Print every record below exactly as it stands.

########

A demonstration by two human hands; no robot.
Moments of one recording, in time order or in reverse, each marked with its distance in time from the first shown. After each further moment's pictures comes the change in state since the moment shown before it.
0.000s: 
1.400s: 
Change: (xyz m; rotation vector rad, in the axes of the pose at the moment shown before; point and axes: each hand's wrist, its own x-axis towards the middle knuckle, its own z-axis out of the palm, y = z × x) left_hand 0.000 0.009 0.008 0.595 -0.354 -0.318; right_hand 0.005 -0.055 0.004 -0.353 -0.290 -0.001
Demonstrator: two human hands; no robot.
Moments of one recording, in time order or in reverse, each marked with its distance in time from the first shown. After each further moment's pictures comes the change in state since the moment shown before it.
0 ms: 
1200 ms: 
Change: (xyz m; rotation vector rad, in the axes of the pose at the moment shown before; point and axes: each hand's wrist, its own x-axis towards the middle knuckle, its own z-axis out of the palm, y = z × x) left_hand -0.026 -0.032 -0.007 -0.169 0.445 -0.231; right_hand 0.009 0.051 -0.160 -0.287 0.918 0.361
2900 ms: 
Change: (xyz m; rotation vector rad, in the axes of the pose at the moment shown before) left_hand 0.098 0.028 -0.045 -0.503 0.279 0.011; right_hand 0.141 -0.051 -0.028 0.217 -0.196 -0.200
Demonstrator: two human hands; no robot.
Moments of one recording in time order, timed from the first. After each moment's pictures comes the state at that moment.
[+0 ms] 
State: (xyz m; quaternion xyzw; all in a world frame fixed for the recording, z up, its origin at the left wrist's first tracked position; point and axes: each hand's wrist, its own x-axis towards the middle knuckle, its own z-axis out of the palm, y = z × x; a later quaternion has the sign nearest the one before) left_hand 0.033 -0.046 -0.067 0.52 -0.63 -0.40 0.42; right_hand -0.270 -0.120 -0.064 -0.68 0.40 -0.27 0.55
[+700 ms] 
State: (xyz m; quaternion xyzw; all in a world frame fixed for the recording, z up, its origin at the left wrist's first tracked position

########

**Your solution:**
A demonstration by two human hands; no robot.
Moments of one recording, in time order or in reverse, each marked with its distance in time from the first shown. After each further moment's pictures comes the change in state since the moment shown before it.
0.000s: 
1.400s: 
Change: (xyz m; rotation vector rad, in the axes of the pose at the moment shown before; point and axes: each hand's wrist, its own x-axis towards the middle knuckle, its own z-axis out of the palm, y = z × x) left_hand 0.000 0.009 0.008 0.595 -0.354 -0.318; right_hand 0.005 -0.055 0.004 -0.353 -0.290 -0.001
Demonstrator: two human hands; no robot.
Moments of one recording, in time order or in reverse, each marked with its distance in time from the first shown. After each further moment's pictures comes the change in state since the moment shown before it.
0 ms: 
1200 ms: 
Change: (xyz m; rotation vector rad, in the axes of the pose at the moment shown before; point and axes: each hand's wrist, its own x-axis towards the middle knuckle, its own z-axis out of the palm, y = z × x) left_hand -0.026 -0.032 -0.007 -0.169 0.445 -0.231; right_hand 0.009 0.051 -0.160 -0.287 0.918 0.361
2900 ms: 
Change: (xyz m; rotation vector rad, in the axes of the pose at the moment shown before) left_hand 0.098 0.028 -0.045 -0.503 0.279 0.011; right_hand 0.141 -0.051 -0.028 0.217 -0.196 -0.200
Demonstrator: two human hands; no robot.
Moments of one recording in time order, timed from the first. After each moment's pictures comes the state at that moment.
[+0 ms] 
State: (xyz m; quaternion xyzw; all in a world frame fixed for the recording, z up, its origin at the left wrist's first tracked position; point and axes: each hand's wrist, its own x-axis towards the middle knuckle, its own z-axis out of the palm, y = z × x; a later quaternion has the sign nearest the one before) left_hand 0.033 -0.046 -0.067 0.52 -0.63 -0.40 0.42; right_hand -0.270 -0.120 -0.064 -0.68 0.40 -0.27 0.55
[+700 ms] 
State: (xyz m; quaternion xyzw; all in a world frame fixed for the recording, z up, its origin at the left wrist's first tracked position

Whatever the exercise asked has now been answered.